**Task description:** Having read the data, transcribe all of it without deviation.

Entries taken from a collection
----------

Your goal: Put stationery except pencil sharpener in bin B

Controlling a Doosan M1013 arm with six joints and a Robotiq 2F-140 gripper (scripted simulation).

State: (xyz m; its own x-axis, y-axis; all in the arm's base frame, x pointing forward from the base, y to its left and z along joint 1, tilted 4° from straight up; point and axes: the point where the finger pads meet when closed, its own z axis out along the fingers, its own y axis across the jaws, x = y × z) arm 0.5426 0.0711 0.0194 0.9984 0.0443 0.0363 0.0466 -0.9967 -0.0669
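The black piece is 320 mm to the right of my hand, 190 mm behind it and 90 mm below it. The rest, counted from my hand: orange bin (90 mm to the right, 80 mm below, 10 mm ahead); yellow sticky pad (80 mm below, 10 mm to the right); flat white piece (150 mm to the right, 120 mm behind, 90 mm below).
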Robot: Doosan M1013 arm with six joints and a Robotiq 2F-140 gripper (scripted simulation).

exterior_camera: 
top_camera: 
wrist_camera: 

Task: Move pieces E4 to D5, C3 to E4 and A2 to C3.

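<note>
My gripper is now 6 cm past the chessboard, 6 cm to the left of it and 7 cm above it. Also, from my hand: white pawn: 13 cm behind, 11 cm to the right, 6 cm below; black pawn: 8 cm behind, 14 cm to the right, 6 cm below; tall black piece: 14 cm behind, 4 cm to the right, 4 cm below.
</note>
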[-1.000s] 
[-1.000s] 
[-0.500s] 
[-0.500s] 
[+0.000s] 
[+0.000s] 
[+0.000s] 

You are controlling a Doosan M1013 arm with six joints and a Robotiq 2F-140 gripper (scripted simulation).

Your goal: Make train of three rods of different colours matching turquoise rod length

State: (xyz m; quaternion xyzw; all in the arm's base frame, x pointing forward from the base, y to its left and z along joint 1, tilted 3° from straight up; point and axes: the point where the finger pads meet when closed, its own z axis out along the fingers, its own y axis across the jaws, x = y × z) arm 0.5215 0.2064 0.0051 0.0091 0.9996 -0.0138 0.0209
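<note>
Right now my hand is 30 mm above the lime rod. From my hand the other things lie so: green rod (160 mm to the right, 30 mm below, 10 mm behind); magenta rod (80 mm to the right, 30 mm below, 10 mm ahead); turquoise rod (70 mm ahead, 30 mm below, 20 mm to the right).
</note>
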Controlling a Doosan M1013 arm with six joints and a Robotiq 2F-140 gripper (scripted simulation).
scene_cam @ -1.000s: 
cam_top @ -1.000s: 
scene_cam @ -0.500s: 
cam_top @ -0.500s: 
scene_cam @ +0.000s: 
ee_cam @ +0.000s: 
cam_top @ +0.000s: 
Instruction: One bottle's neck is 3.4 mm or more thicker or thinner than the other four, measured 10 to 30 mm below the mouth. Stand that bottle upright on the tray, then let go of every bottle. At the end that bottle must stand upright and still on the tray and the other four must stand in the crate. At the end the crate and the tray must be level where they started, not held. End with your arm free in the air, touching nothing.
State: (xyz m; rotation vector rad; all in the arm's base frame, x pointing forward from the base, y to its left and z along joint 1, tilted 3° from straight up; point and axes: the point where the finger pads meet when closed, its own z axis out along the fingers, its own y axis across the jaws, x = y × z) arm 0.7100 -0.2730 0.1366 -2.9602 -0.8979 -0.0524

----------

**Response for this exercise:**
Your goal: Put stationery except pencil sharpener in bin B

Controlling a Doosan M1013 arm with six joints and a Robotiq 2F-140 gripper (scripted simulation).

State: (xyz m; its own x-axis, y-axis; all in the arm's base frame, x pointing forward from the base, y to its left and z along joint 1, tilted 4° from straight up; point and axes: the point where the finger pads meet when closed, its own z axis out along the fingers, its own y axis across the jaws, x = y × z) arm 0.5426 0.0711 0.0194 0.9984 0.0443 0.0363 0.0466 -0.9967 -0.0669
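The black piece is 320 mm to the right of my hand, 190 mm behind it and 90 mm below it. The rest, counted from my hand: orange bin (90 mm to the right, 80 mm below, 10 mm ahead); yellow sticky pad (80 mm below, 10 mm to the right); flat white piece (150 mm to the right, 120 mm behind, 90 mm below).
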Robot: Doosan M1013 arm with six joints and a Robotiq 2F-140 gripper (scripted simulation).

exterior_camera: 
top_camera: 
wrist_camera: 

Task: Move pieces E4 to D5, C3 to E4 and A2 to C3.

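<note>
My gripper is now 6 cm past the chessboard, 6 cm to the left of it and 7 cm above it. Also, from my hand: white pawn: 13 cm behind, 11 cm to the right, 6 cm below; black pawn: 8 cm behind, 14 cm to the right, 6 cm below; tall black piece: 14 cm behind, 4 cm to the right, 4 cm below.
</note>
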[-1.000s] 
[-1.000s] 
[-0.500s] 
[-0.500s] 
[+0.000s] 
[+0.000s] 
[+0.000s] 

You are controlling a Doosan M1013 arm with six joints and a Robotiq 2F-140 gripper (scripted simulation).

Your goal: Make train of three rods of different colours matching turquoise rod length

State: (xyz m; quaternion xyzw; all in the arm's base frame, x pointing forward from the base, y to its left and z along joint 1, tilted 3° from straight up; point and axes: the point where the finger pads meet when closed, its own z axis out along the fingers, its own y axis across the jaws, x = y × z) arm 0.5215 0.2064 0.0051 0.0091 0.9996 -0.0138 0.0209
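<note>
Right now my hand is 30 mm above the lime rod. From my hand the other things lie so: green rod (160 mm to the right, 30 mm below, 10 mm behind); magenta rod (80 mm to the right, 30 mm below, 10 mm ahead); turquoise rod (70 mm ahead, 30 mm below, 20 mm to the right).
</note>
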Controlling a Doosan M1013 arm with six joints and a Robotiq 2F-140 gripper (scripted simulation).
scene_cam @ -1.000s: 
cam_top @ -1.000s: 
scene_cam @ -0.500s: 
cam_top @ -0.500s: 
scene_cam @ +0.000s: 
ee_cam @ +0.000s: 
cam_top @ +0.000s: 
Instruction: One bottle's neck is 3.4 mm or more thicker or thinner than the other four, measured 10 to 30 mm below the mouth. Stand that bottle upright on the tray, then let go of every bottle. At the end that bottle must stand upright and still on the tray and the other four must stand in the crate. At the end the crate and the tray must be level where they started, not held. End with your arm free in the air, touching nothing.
State: (xyz m; rotation vector rad; all in the arm's base frame, x pointing forward from the base, y to its left and z along joint 1, tilted 3° from straight up; point and axes: the point where the finger pads meet when closed, its own z axis out along the fingers, its own y axis across the jaws, x = y × z) arm 0.7100 -0.2730 0.1366 -2.9602 -0.8979 -0.0524

The work on this exercise has been completed.